#### Your assignment
Within the listing below, filter for "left" and copy every matching line.

#### Available data
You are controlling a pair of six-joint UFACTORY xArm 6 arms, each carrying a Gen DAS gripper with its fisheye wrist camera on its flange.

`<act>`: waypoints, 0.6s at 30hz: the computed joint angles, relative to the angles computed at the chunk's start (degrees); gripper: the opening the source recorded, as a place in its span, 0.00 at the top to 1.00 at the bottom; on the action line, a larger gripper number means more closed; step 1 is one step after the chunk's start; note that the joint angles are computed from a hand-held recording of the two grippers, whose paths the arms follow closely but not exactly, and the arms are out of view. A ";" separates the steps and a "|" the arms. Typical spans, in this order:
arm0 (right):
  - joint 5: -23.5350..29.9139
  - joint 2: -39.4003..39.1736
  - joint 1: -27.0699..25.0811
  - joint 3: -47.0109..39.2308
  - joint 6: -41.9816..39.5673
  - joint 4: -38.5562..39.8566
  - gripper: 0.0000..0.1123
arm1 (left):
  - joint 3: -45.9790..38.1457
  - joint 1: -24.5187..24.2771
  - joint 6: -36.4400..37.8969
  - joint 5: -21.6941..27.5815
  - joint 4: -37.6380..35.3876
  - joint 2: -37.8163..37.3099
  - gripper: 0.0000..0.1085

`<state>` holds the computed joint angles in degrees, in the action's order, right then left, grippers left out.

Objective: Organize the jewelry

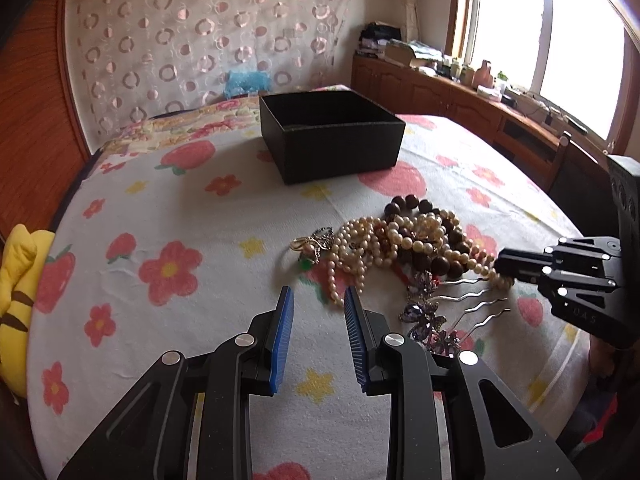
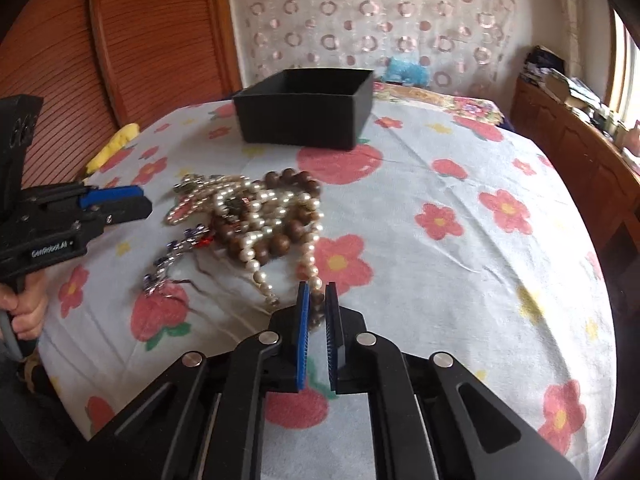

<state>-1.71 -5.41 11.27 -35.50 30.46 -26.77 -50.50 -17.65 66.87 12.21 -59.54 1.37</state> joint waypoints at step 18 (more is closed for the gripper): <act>-0.83 0.06 0.71 0.52 -6.42 7.31 0.92 | -4.06 -1.19 -15.23 0.07 17.64 5.39 0.88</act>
<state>-2.53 -5.35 11.97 -34.98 24.05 -19.46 -54.56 -18.84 51.64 12.28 -41.90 6.76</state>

#### Solution to this task
arm1 (left):
`<state>` holds the computed joint angles in degrees, in the action's order, right then left, grippers left out.

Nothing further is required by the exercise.